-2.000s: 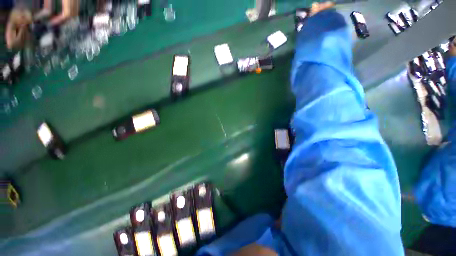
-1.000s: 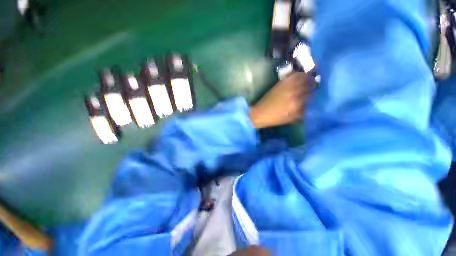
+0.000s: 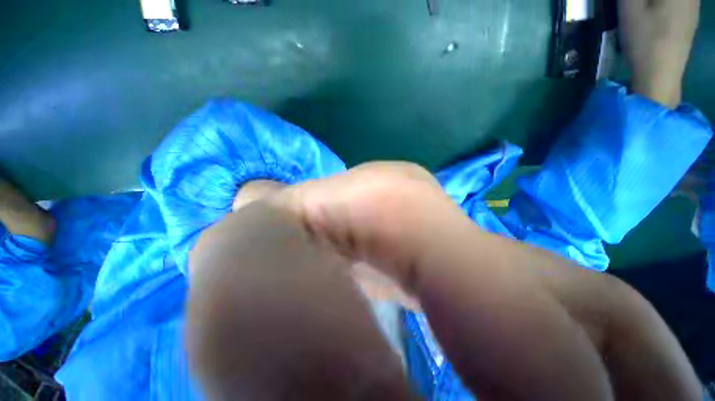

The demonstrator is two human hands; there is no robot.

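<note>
My left hand [image 3: 392, 251] is very large and blurred, close to the camera, cut off by the bottom edge. It comes out of a blue sleeve; no object shows in it, and its grip cannot be told. My right hand [image 3: 657, 39] is at the upper right, its fingers cut off by the top edge. A black phone half-assembly [image 3: 573, 51] with a white rectangle lies just left of it, partly out of the picture. The white end of another unit [image 3: 161, 14] shows at the top left.
The green bench [image 3: 376, 94] runs across the upper picture, with a tiny pale piece [image 3: 450, 48] on it. Another person's hand [image 3: 23, 213] and blue sleeve are at the left edge.
The view has tilted down, so the row of units has mostly left through the top. My left hand has come from the bench units up close to the camera.
</note>
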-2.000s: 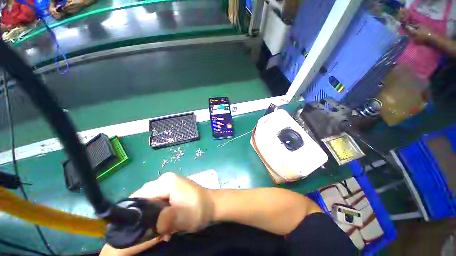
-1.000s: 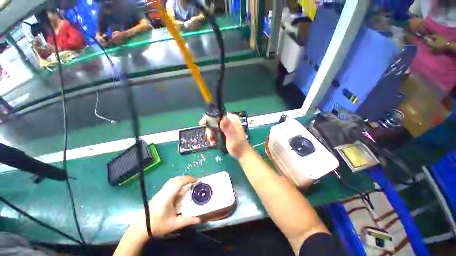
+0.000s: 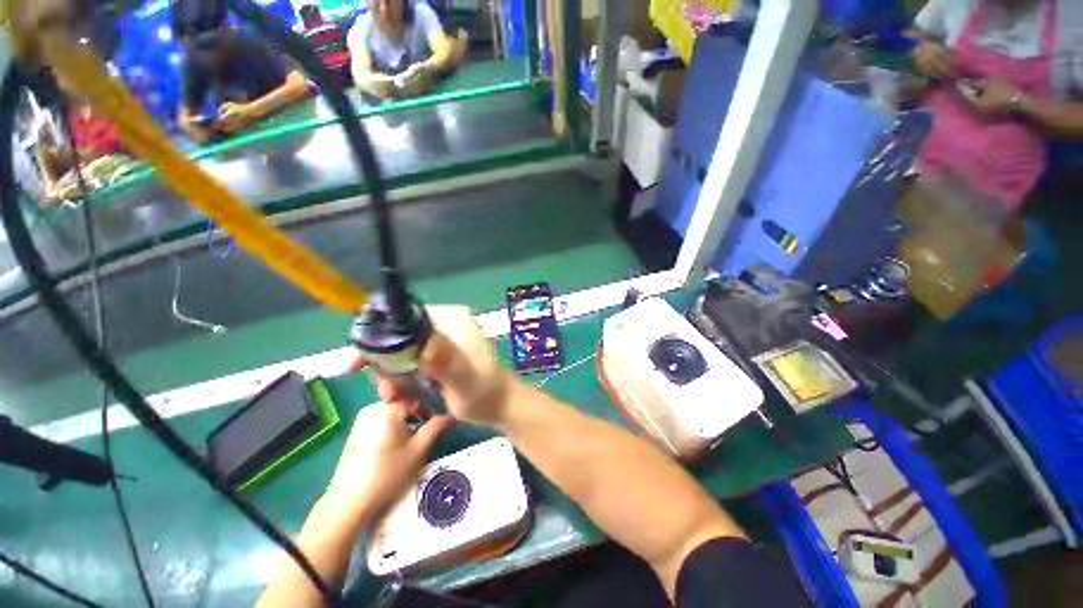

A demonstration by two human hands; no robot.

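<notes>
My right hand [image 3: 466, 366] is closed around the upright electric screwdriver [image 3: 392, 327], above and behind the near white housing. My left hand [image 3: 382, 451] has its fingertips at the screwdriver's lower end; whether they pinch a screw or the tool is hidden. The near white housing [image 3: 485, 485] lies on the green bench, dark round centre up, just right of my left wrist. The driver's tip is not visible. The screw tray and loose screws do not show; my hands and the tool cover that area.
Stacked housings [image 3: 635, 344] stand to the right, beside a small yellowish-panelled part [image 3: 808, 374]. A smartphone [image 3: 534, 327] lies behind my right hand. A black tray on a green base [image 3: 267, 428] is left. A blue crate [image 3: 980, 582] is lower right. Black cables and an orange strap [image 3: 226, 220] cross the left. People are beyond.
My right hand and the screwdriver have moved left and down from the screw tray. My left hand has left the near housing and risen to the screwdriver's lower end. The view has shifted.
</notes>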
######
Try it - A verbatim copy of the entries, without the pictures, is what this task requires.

Solved problem -
-2.000s: 
-1.000s: 
+0.000s: 

The demonstrator is two human hands; there is no robot.

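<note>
My left hand [image 3: 392, 251] is very large and blurred, close to the camera, cut off by the bottom edge. It comes out of a blue sleeve; no object shows in it, and its grip cannot be told. My right hand [image 3: 657, 39] is at the upper right, its fingers cut off by the top edge. A black phone half-assembly [image 3: 573, 51] with a white rectangle lies just left of it, partly out of the picture. The white end of another unit [image 3: 161, 14] shows at the top left.
The green bench [image 3: 376, 94] runs across the upper picture, with a tiny pale piece [image 3: 450, 48] on it. Another person's hand [image 3: 23, 213] and blue sleeve are at the left edge.
The view has tilted down, so the row of units has mostly left through the top. My left hand has come from the bench units up close to the camera.
</note>
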-2.000s: 
-1.000s: 
+0.000s: 

A demonstration by two human hands; no robot.

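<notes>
My right hand [image 3: 466, 366] is closed around the upright electric screwdriver [image 3: 392, 327], above and behind the near white housing. My left hand [image 3: 382, 451] has its fingertips at the screwdriver's lower end; whether they pinch a screw or the tool is hidden. The near white housing [image 3: 485, 485] lies on the green bench, dark round centre up, just right of my left wrist. The driver's tip is not visible. The screw tray and loose screws do not show; my hands and the tool cover that area.
Stacked housings [image 3: 635, 344] stand to the right, beside a small yellowish-panelled part [image 3: 808, 374]. A smartphone [image 3: 534, 327] lies behind my right hand. A black tray on a green base [image 3: 267, 428] is left. A blue crate [image 3: 980, 582] is lower right. Black cables and an orange strap [image 3: 226, 220] cross the left. People are beyond.
My right hand and the screwdriver have moved left and down from the screw tray. My left hand has left the near housing and risen to the screwdriver's lower end. The view has shifted.
</notes>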

This answer is now complete.